At the time of the talk, Matillion was partnering with Snowflake Intelligence to enable agents to interact with Maya, representing a shift toward agent-to-agent interaction rather than just human-to-AI interfaces. This partnership required the Chief of AI to be in San Francisco rather than presenting at this Manchester event, indicating the strategic importance of these enterprise relationships.
## Technical Tradeoffs and Honest Assessment
The presentation demonstrates notable transparency about limitations and ongoing challenges. The team explicitly acknowledges they haven't "cracked" evaluation and are "at a very early stage of the journey." The terrible diagram showing their phase evolution, admitted multiple times to look worse on the big screen, reflects the messy reality of developing these practices in real-time rather than following a predetermined playbook.
The acknowledgment that engineers would sometimes adopt a "give it three months and hope the models catch up" approach when facing difficult problems reveals both the rapid pace of model improvement and the calculated risk-taking involved in building on LLM foundations. This has generally worked well for Matillion—timing aligned favorably with model capabilities expanding to meet their needs—but represents a bet that might not always pay off.
The multi-model strategy (Sonnet, Haiku, Nova) suggests pragmatic optimization but also adds complexity in terms of evaluation (needing to validate each model for its specific tasks) and operational management. The discovery of family bias in evaluation required using entirely different model families for judging versus generation, adding further complexity.
## Key LLMOps Lessons and Takeaways
Several important LLMOps patterns emerge from Matillion's experience. First, the progression from manual informal evaluation to automated structured testing mirrors many organizations' journeys but provides a concrete roadmap. Starting simple with constrained tests, adding AI judges with human validation, then automating at scale represents a sensible evolution that builds confidence progressively.
Second, the importance of proper observability infrastructure cannot be overstated. Langfuse integration enabled Matillion to treat Maya like production software with proper debugging capabilities, making the transition from "vibes" to data-driven decision-making possible. The ability to upgrade models confidently within 24 hours demonstrates the value of this investment.

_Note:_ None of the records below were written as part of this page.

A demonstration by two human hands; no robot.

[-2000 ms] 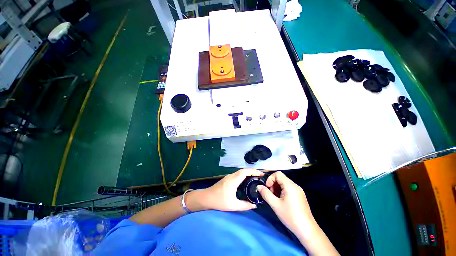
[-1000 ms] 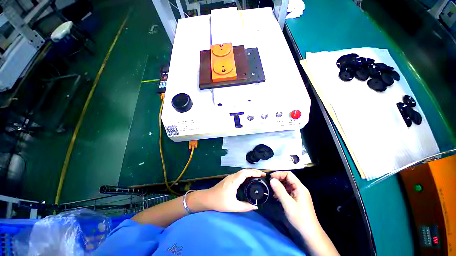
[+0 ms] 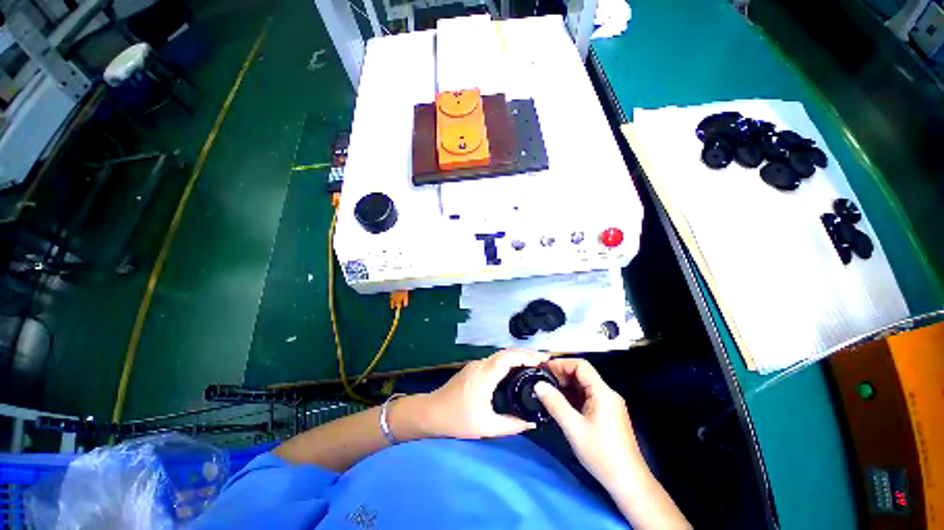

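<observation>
A round black housing (image 3: 526, 392) is held close in front of my blue top, its ringed face turned up. My left hand (image 3: 468, 399), bare with a bracelet at the wrist, grips it from the left side. My right hand (image 3: 586, 404), also bare, has its thumb pressed on the housing's face and its fingers curled at the far right edge. The thumb hides part of the face. I cannot tell if a small part lies under it. Several black discs (image 3: 538, 316) lie on a white sheet just beyond my hands.
The white bench machine (image 3: 404, 248) stands ahead, with an orange fixture (image 3: 462, 129), a black puck (image 3: 376, 212) and a red stop button (image 3: 612, 237). Black covers (image 3: 761, 145) lie on white sheets (image 3: 725, 259) at right. An orange press (image 3: 901, 414) is lower right, a blue crate (image 3: 243, 461) lower left.
My right thumb has moved from the housing's right edge onto its face, where it also was two seconds ago. My left hand keeps its hold.
</observation>
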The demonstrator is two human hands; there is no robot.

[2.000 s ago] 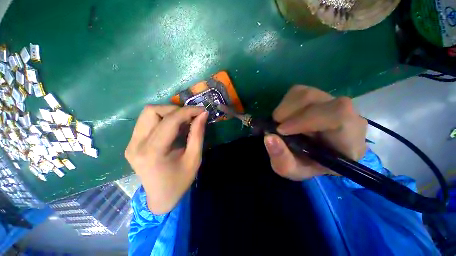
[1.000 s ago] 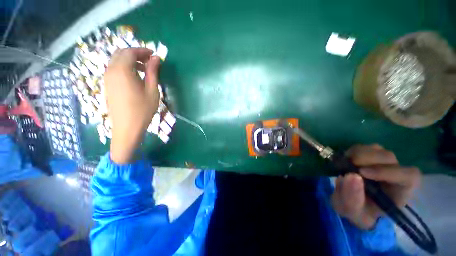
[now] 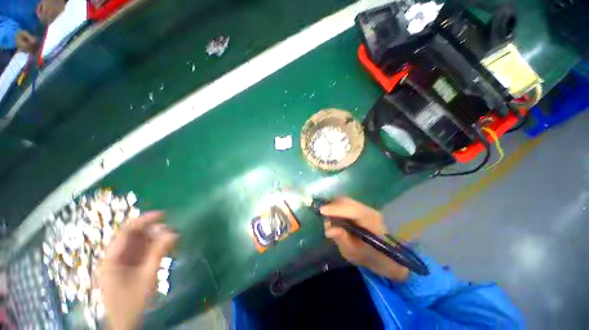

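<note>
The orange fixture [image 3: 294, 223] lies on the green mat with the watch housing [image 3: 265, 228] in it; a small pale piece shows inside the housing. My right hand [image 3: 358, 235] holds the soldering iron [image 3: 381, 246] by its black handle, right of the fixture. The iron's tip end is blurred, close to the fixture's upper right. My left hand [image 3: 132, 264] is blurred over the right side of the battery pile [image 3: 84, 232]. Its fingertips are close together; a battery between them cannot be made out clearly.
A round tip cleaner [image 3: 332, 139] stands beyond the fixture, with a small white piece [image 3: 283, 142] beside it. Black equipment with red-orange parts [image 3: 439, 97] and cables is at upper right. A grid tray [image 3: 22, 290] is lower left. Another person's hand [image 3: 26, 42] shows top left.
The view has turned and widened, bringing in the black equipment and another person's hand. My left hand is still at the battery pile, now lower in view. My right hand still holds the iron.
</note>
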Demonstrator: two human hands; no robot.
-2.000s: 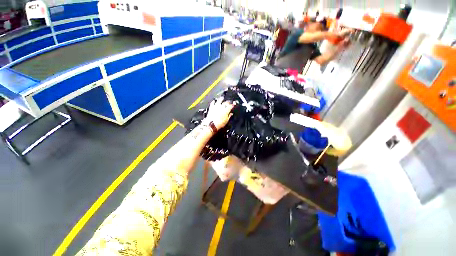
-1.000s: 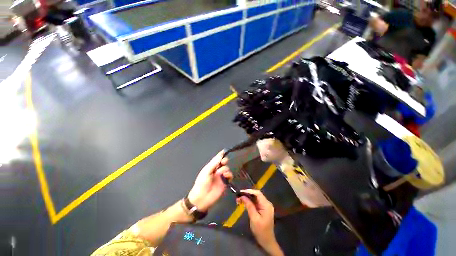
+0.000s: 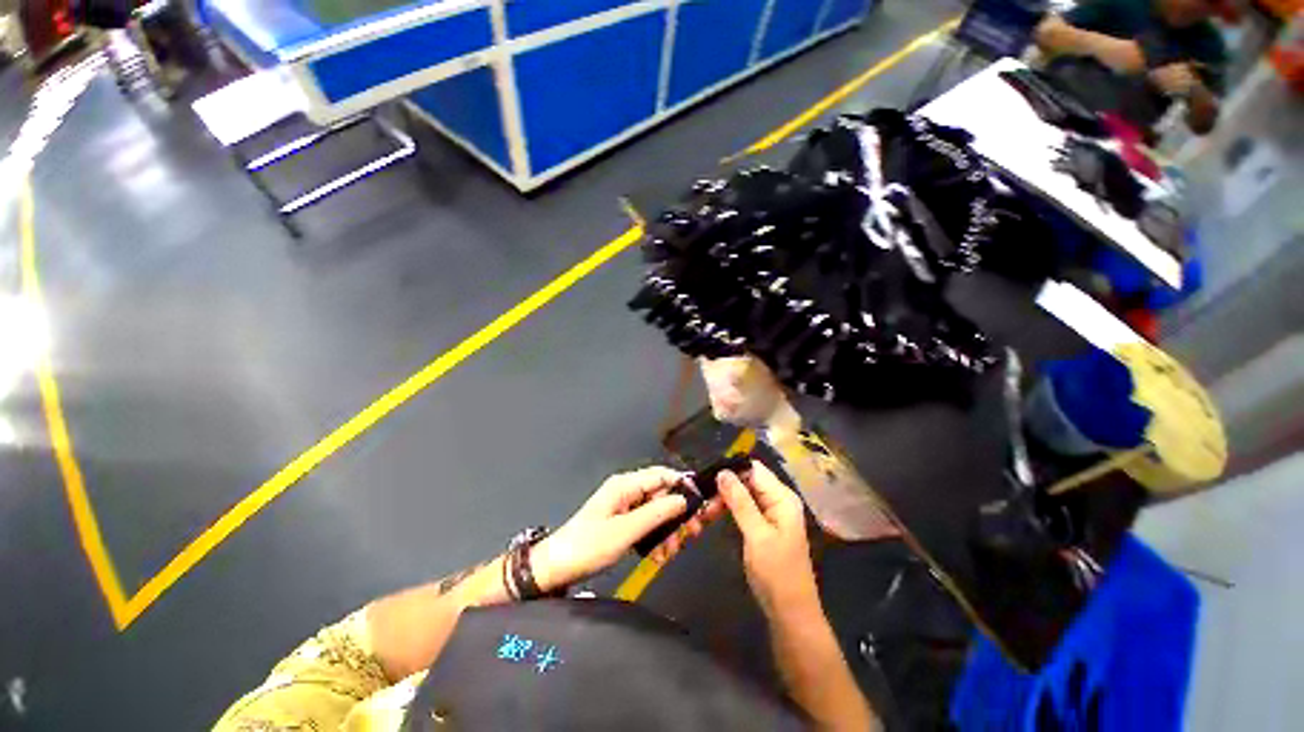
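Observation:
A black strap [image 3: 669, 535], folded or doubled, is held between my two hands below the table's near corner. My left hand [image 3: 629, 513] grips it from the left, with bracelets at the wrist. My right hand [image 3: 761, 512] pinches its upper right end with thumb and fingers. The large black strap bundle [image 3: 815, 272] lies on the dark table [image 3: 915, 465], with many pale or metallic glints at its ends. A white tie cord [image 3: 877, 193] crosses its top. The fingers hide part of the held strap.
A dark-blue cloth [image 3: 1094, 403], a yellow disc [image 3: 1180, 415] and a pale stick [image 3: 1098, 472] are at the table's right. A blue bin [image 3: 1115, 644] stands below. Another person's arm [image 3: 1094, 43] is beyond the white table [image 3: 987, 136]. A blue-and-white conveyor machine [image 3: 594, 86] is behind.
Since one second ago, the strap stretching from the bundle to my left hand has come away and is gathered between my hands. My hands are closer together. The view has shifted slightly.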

Third, security and privacy considerations in LLM systems extend beyond obvious data handling. The indirect PII leakage through reasoning traces represents a subtle failure mode that requires sophisticated detection and remediation. Organizations implementing similar systems need to consider not just what data goes into prompts but how models might propagate sensitive information through their reasoning chains.
Fourth, organizational integration matters as much as technical implementation. Matillion's decision to treat MLOps as just another engineering discipline rather than creating separate siloed teams appears to have facilitated adoption and normalized the unfamiliar work of improving model consistency and reliability.
Finally, the value of domain-specific formats like DPL suggests that organizations might benefit from designing intermediate representations optimized for LLM interaction rather than forcing models to work with legacy formats designed for human consumption or traditional parsing.